An exact transcription is needed of the lines below from the one with "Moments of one" through the one with "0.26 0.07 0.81", with no other lines and no pictures.

*** GIVEN INFORMATION Section Begins ***

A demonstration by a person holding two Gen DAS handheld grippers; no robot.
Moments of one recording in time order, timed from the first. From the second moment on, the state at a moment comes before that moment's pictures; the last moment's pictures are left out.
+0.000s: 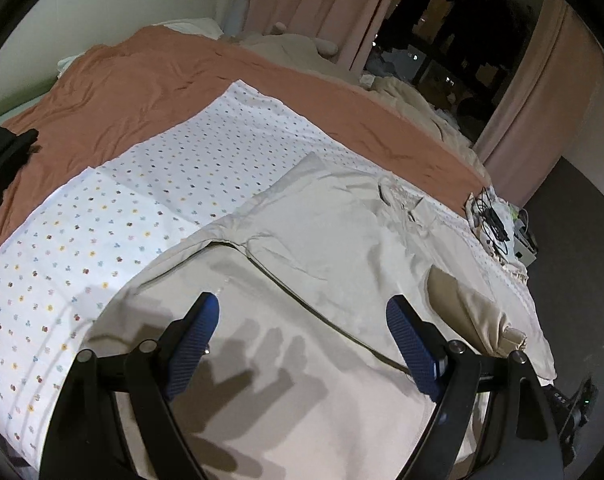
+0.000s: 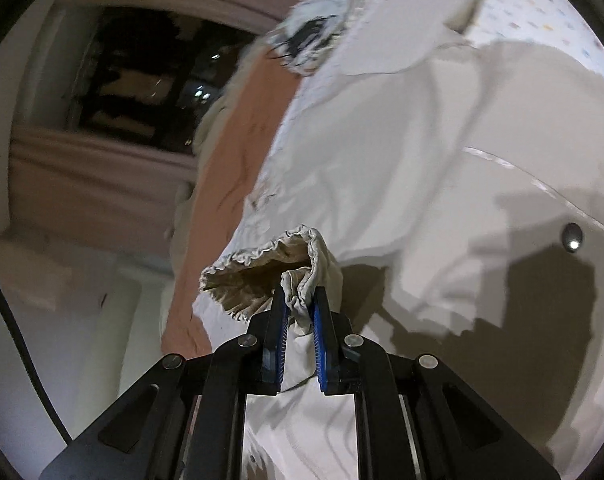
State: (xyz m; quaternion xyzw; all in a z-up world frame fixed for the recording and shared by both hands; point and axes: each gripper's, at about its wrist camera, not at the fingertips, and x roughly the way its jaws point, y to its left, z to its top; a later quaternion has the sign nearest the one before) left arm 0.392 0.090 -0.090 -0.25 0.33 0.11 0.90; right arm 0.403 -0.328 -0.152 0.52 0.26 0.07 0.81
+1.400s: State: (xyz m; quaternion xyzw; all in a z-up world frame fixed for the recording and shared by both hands) left arm 0.405 0.144 -0.147 -0.35 0.29 0.09 0.88; right arm 0.440 -0.313 -0.074 0.21 0.41 0.05 0.89
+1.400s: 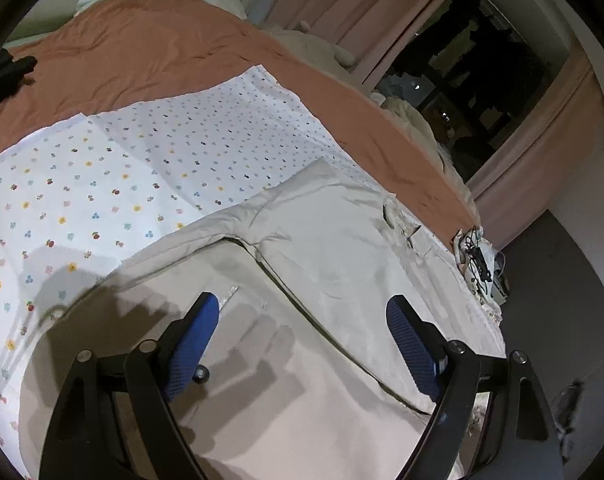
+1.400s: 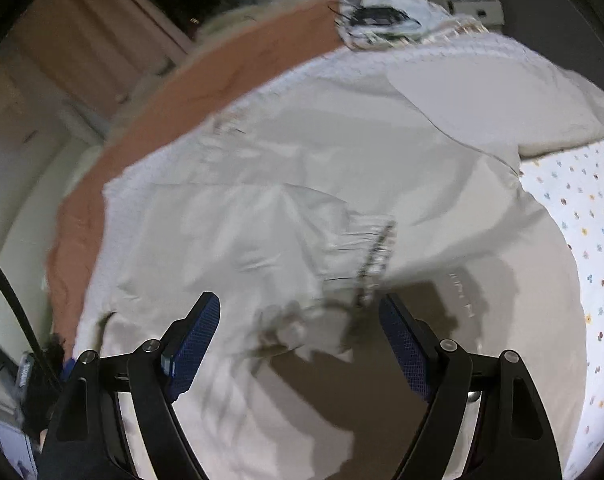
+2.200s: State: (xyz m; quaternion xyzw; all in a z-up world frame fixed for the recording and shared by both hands) left arm 0.417 0.196 -0.152 -0.34 0.32 0.13 0.88; right arm 0.578 -0.269 -0.075 0.14 0.45 0.05 0.88
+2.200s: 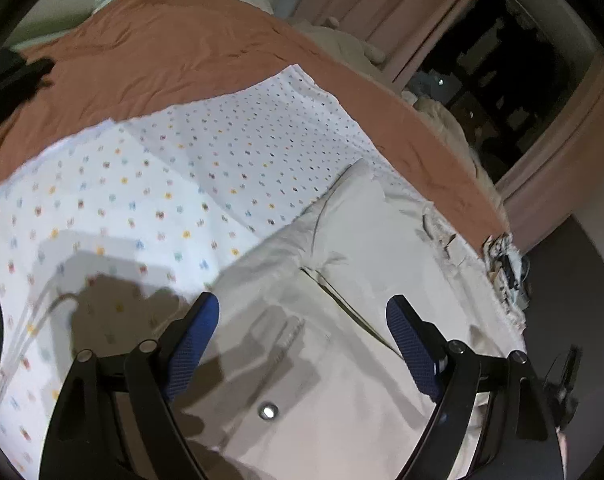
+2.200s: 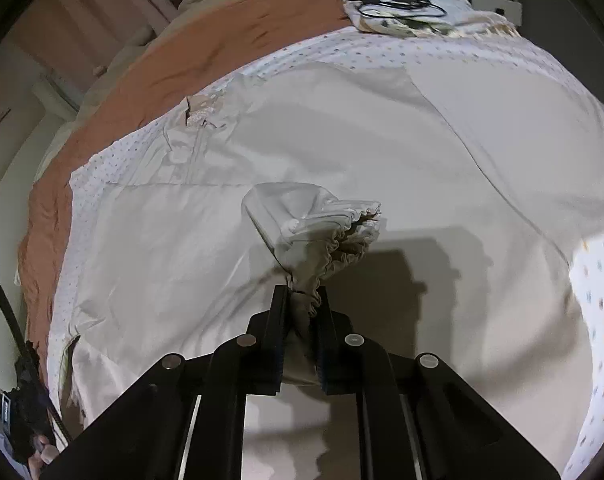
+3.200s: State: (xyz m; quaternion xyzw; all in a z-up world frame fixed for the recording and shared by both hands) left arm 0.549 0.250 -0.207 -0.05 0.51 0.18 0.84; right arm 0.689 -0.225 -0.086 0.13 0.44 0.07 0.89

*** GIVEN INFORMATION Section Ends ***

# WRITTEN RESPONSE:
Moments of one recording in time order, timed from the first. From the second moment on, the state at a moment comes before that moment's pictures; the last moment's pictures are left out.
+0.000s: 
+0.000s: 
State: (xyz m; quaternion xyzw; all in a z-up world frame fixed for the recording and shared by both hands; point and axes: each gripper's, at about its wrist camera, not at the fingertips, and x roughly the way its jaws point, y to its left, z to its top; a later quaternion has the sign nearest the one before) left arm 0.392 0.090 -0.090 -0.25 0.33 0.11 0.90; right arm 0.403 -0.328 -0.152 0.52 0.26 0.07 0.81

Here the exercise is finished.